Last January, Walsh spent two weeks conducting a survey of the services available to Kelowna’s homeless population and found there were 414 males and females using recovery or transitional homes. There were an additional 101 using the community’s basic shelter.
Those counts, however, are the tip of the iceberg.
The Social Planning and Research Council of B.C., in a survey of hidden homeless in Kelowna, Prince George, Kamloops, Nelson and Nanaimo, projected a significant number of men and women without permanent shelter on a yearly basis.
“There are approximately 1,489 hidden homeless people in Kelowna, 796 in Nanaimo, 718 in Prince George, 1,167 in Kamloops and 306 in Nelson,” said Walsh.

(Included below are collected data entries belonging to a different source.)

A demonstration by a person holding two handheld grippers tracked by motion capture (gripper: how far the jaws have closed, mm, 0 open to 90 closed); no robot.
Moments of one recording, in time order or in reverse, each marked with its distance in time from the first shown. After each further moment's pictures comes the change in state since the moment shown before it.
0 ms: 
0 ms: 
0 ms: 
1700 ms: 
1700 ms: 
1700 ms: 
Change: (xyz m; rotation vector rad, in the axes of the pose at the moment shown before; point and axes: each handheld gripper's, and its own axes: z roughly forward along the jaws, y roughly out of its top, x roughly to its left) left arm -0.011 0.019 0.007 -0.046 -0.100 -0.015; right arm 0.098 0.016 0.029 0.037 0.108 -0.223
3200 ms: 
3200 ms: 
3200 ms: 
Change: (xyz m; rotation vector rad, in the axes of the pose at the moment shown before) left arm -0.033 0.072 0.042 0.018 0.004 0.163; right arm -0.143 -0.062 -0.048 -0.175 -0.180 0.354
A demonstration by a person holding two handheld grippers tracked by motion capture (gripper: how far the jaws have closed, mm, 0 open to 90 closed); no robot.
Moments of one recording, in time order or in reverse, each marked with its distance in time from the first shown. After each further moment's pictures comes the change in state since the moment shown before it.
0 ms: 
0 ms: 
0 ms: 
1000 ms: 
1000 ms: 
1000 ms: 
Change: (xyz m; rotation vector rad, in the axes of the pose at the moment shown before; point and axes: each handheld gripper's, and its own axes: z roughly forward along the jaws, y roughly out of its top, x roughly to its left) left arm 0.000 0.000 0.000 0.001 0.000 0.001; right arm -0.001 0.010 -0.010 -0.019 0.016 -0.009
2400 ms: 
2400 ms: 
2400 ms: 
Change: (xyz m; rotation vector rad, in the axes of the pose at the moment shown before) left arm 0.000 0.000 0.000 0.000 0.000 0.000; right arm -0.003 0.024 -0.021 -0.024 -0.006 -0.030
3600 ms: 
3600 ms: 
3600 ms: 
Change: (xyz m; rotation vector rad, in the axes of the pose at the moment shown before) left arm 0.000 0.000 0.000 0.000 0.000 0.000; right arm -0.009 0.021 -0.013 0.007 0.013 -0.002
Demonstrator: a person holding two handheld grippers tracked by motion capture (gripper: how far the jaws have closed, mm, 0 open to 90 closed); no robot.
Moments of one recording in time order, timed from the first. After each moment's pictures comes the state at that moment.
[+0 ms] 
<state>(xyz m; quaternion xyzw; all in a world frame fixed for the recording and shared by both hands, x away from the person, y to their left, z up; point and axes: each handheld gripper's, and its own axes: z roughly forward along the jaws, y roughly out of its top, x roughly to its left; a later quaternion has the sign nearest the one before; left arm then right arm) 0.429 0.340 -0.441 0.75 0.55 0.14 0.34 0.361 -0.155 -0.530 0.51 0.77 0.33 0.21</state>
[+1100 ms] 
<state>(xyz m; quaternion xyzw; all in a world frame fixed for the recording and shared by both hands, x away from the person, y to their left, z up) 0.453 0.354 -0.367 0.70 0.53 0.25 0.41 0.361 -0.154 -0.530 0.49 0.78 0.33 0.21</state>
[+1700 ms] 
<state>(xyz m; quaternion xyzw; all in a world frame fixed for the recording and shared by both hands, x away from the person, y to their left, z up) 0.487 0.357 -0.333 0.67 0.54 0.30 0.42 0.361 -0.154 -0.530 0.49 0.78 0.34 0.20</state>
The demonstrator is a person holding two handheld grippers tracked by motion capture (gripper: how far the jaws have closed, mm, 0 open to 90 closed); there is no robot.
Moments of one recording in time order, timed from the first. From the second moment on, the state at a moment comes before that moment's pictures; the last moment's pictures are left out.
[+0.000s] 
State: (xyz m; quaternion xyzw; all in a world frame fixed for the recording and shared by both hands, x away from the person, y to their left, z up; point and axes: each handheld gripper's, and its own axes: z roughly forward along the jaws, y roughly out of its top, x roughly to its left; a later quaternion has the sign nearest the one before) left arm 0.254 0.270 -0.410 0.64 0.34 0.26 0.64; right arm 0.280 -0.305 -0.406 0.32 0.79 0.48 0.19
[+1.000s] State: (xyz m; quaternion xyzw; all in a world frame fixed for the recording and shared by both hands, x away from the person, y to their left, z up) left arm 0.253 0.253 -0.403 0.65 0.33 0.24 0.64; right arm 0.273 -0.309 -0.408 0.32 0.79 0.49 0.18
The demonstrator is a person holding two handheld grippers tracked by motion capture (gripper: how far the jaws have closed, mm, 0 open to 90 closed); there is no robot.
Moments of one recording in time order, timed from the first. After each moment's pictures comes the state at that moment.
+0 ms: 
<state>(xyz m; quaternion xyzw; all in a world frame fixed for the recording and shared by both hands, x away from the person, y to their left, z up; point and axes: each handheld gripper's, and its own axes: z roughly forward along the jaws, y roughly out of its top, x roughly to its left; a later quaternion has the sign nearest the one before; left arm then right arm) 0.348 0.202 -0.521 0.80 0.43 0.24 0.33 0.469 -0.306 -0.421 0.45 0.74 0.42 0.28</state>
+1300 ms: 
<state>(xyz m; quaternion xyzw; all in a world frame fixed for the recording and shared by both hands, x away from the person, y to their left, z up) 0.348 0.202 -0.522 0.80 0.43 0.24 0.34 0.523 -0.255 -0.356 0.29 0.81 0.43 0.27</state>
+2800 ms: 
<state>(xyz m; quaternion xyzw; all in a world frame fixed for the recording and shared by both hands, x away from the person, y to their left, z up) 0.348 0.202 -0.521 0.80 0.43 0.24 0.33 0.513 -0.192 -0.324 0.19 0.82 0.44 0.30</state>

Mayor Sharon Shepherd added she recently gained a first hand view of some of the city’s hidden homeless when she took a tour of the streets with Walsh.
“It shocked me,” she said. “There are women in this community who are prostituting for places to rent.
“They’re not young, they’re older women, ones you wouldn’t recognize as people who would be prostituting themselves.”
To get a jump on both streams of homelessness, Walsh said there needs to be further investment in everything from housing to social workers.
“We have a need for long term housing, with 24-hour site staff,” she said, stressing that homes must come with staff. “These are people who need more than a place to live.”
There also needs to be further investment in addictions and mental health services and in breaking down barriers to employment.
“People say I stress over what toothpaste to buy, so the programs have to be more basic for me,” she said.
Coun. Robert Hobson pointed out that funding social programs can’t fall directly onto the plate of municipal governments, and that it could be time to reach out to the health authority to get investment.
“We don’t have the funds, but if we don’t figure it out we will pay more,” he said.